After he absorbed her critique, she went on to explain that she was an “expert” on the content of local talk shows and if they reflected any significant proportion of the views in the country, then his party’s messaging did nothing to address the spate of conspiracies that filled the airwaves.
She observed that there are large numbers of people in The Bahamas who were far more comfortable jumping from conspiracy to conspiracy without any evidence, and anyone who offered evidence to the contrary was surely among the conspirators.
She was convinced that far too many Bahamians are “trained” to believe in conspiracies from a very early age. By “training” she meant that there is constant reinforcement in one’s environment of such beliefs early on in life, reinforced by a herd mentality of misinformation, disinformation and sometimes sheer stupidity and mass hysteria.
Some believe that to spout conspiratorial thinking makes them look clever or in the know, though in truth what they claim is often asinine and dangerous.
A former newspaper editor continues to be amazed at the level of supposedly educated Bahamians who will receive a poorly worded, misspelt, grammatically incorrect message on WhatsApp or dubious Facebook post, who rushes to believe what they just read and to quickly pass it on.

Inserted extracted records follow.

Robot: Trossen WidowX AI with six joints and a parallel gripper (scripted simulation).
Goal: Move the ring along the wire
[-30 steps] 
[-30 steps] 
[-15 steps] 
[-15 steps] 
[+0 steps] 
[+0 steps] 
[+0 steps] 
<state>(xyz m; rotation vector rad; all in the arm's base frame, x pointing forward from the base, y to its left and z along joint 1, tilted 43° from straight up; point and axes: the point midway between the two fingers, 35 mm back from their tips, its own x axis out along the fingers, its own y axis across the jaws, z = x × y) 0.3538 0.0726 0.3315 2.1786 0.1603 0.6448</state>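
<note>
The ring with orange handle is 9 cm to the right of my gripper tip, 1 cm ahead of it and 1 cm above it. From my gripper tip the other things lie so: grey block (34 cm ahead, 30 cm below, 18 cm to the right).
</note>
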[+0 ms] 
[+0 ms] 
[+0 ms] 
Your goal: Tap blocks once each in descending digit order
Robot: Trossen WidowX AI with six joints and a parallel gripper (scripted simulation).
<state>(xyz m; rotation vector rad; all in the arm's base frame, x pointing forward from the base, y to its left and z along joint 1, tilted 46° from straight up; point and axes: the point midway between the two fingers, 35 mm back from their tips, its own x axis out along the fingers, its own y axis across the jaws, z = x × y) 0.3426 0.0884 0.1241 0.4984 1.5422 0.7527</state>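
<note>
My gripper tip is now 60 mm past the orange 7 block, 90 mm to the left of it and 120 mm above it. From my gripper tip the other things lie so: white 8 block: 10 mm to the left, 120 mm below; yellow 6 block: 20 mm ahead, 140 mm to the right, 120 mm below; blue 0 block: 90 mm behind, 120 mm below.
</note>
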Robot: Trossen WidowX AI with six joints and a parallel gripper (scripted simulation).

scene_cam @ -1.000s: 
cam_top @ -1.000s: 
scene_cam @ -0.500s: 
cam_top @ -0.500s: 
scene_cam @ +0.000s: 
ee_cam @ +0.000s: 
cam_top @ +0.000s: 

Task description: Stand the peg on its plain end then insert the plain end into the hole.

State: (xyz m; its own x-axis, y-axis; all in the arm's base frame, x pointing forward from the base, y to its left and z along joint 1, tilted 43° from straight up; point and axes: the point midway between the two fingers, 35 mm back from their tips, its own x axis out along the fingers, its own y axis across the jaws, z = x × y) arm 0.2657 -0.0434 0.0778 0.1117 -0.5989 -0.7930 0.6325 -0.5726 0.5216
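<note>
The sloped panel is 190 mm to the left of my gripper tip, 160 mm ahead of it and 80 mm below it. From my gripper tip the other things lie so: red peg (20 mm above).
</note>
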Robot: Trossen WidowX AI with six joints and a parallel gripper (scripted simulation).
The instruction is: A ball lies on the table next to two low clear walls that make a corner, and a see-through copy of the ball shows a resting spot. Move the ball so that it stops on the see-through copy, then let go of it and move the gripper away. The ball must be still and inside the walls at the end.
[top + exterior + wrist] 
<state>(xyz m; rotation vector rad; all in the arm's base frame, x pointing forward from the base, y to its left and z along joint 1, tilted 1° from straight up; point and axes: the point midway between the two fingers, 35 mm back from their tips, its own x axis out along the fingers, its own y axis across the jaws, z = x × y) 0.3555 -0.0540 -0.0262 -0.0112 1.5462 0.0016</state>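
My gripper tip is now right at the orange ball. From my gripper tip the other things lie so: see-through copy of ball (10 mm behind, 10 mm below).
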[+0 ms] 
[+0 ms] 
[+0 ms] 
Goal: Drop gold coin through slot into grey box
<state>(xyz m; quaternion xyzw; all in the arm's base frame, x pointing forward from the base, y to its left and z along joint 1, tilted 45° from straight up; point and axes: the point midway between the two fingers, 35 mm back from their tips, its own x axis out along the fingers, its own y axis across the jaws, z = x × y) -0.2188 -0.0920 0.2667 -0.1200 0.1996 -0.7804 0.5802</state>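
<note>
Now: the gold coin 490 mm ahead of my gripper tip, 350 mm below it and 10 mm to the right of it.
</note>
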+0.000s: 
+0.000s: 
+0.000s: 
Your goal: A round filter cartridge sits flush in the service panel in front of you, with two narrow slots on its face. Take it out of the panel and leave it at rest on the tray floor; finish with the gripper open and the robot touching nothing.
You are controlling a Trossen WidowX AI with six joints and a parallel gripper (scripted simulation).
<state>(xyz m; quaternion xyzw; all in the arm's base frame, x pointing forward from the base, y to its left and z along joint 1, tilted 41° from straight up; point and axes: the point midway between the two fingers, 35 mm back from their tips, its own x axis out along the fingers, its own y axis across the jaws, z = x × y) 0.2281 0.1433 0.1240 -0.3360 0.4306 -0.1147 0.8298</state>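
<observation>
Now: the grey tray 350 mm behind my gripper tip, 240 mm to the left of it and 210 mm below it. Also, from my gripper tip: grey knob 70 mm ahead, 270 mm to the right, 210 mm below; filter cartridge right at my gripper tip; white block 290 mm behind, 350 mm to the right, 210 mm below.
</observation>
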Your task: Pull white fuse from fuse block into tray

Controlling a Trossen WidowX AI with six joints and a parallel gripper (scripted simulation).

But presented with a well-written and documented article from a reputable magazine, that same individual will express doubts and wonder whether the article is part of a larger conspiracy by the elites.
And many friends report that when they correct a post by others in various chat groups that may be riddled with errors, the person who originally posted the piece never admits they were wrong or corrects themselves. They just keep returning with more errors.
So what is the next battleground for selfish lifeboat thinking and conspiracy theories? Well, the COVID- 19 vaccine of course. Eric Hoffer, the social philosopher cum longshoreman was spot on: “An empty head is not really empty; it is stuffed with rubbish. Hence the difficulty of forcing anything into an empty head.”
There are vaccines, good treatments and cures for various diseases. But curing or treating conspiratorial and magical thinking and virulent selfishness is a decidedly more difficult task for Homo sapiens, the latter designation of which often appears dubious and questionable.